A prediction is an array of 10 numbers. These describe the “confidence” of the model that the image corresponds to each of the 10 different articles of clothing. We can see which label has the highest confidence value:

which.max(predictions[1, ])
[1] 10

As the labels are 0-based, this actually means a predicted label of 9 (to be found in class_names[9]). So the model is most confident that this image is an ankle boot. And we can check the test label to see this is correct:

test_labels[1]
[1] 9

Let’s plot several images with their predictions. Correct prediction labels are green and incorrect prediction labels are red.

par(mfcol=c(5,5))
par(mar=c(0, 0, 1.5, 0), xaxs='i', yaxs='i')
for (i in 1:25) {
  img <- test_images[i, , ]
  img <- t(apply(img, 2, rev))
  # subtract 1 as labels go from 0 to 9
  predicted_label <- which.max(predictions[i, ]) - 1
  true_label <- test_labels[i]
  if (predicted_label == true_label) {
    color <- '#008800'
  } else {
    color <- '#bb0000'
  }
  image(1:28, 1:28, img, col = gray((0:255)/255), xaxt = 'n', yaxt = 'n',
        main = paste0(class_names[predicted_label + 1], " (",
                      class_names[true_label + 1], ")"),
        col.main = color)
}

Finally, use the trained model to make a prediction about a single image.

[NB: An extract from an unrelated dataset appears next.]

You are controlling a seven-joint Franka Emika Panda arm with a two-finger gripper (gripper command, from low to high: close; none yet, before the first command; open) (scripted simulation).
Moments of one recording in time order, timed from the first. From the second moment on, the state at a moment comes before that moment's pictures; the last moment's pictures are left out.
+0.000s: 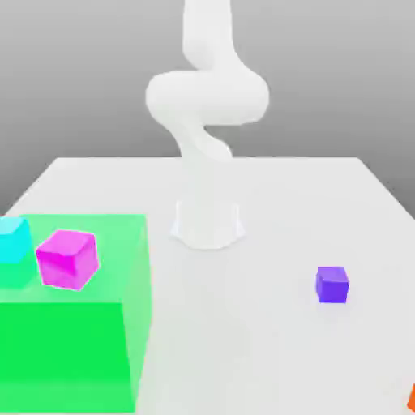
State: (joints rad) arm 0.07 -0.73 0.00 -2.36 0.02 2.35 0.72
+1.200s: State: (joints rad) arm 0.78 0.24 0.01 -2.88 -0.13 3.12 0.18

# Grab an image from the test dataset
# take care to keep the batch dimension, as this is expected by the model
img <- test_images[1, , , drop = FALSE]
dim(img)
[1]  1 28 28

Now predict the image:

predictions <- model %>% predict(img)
1/1 - 0s - 15ms/epoch - 15ms/step
predictions
              [,1]             [,2]           [,3]            [,4]
[1,] 0.00003052269 0.00000002566122 0.000001547588 0.0000001394157
               [,5]       [,6]         [,7]       [,8]          [,9]
[1,] 0.000005045067 0.03334262 0.0000755273 0.00959508 0.00001255385
        [,10]
[1,] 0.956937

predict returns a list of lists, one for each image in the batch of data. Grab the predictions for our (only) image in the batch:

# subtract 1 as labels are 0-based
prediction <- predictions[1, ] - 1
which.max(prediction)
[1] 10

And, as before, the model predicts a label of 9.